Christoph Benzmueller of Berlin's Free University and Bruno Woltzenlogel Paleo of the Technical University in Vienna said they used a MacBook computer to test the theorem, developed in the last century by Austrian mathematician Kurt Goedel that, based on principles of modal logic, a higher being must exist, Germany's Der Spiegel reported Wednesday.
The report said Goedel argued that, by definition, nothing greater than a supreme being can exist, and he proposed a mathematical model to prove the existing of such a power.
Benzmueller and Paleo have shown Goedel's proof was mathematically correct.
However, the mathematicians told Der Spiegel the significance of their proof of Goedel's axioms -- published on arXiv.org in a post titled "Formalization, Mechanization and Automation of Goedel's Proof of God's Existence" -- has less to do with proving God exists than with demonstrating was superior technology can help science achieve.

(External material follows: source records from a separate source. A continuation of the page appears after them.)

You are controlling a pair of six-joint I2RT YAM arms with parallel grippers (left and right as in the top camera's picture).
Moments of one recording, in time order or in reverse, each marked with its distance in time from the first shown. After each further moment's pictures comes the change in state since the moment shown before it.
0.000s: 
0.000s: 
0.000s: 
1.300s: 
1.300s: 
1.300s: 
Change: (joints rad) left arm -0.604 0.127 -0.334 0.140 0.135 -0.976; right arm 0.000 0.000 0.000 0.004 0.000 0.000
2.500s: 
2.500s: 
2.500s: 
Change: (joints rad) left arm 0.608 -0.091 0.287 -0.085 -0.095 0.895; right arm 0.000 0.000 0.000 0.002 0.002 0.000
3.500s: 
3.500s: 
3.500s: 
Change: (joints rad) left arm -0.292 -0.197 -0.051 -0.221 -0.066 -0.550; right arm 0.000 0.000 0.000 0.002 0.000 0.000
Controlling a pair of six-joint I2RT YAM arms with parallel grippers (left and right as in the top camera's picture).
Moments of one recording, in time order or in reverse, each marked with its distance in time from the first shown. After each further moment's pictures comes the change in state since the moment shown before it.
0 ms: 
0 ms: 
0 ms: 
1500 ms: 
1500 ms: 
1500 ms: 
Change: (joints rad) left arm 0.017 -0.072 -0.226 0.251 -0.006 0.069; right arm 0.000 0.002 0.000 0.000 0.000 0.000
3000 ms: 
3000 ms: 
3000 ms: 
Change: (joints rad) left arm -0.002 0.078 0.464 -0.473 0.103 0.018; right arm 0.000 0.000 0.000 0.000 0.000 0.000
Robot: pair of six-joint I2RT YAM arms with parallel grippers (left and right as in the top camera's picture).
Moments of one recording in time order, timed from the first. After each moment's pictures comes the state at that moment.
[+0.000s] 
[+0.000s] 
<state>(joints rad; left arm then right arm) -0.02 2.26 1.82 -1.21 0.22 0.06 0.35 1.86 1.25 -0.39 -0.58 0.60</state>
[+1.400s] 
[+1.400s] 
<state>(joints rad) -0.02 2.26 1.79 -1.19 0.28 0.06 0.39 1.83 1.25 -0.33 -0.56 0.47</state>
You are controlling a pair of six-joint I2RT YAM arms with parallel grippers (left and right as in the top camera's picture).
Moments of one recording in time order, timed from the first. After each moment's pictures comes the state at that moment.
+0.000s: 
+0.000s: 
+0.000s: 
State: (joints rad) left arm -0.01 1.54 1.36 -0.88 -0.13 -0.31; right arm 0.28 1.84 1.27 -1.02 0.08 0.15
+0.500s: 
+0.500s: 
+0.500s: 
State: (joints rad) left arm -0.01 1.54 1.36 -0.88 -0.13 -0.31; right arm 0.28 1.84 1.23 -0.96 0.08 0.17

"I didn't know it would create such a huge public interest but [Goedel's ontological proof] was definitely a better example than something inaccessible in mathematics or artificial intelligence," Benzmueller said.
"It's a very small, crisp thing, because we are just dealing with six axioms in a little theorem. ... There might be other things that use similar logic. Can we develop computer systems to check each single step and make sure they are now right?"
Benzmueller and Paleo said they think their work might have applications in developing artificial intelligence, among other fields.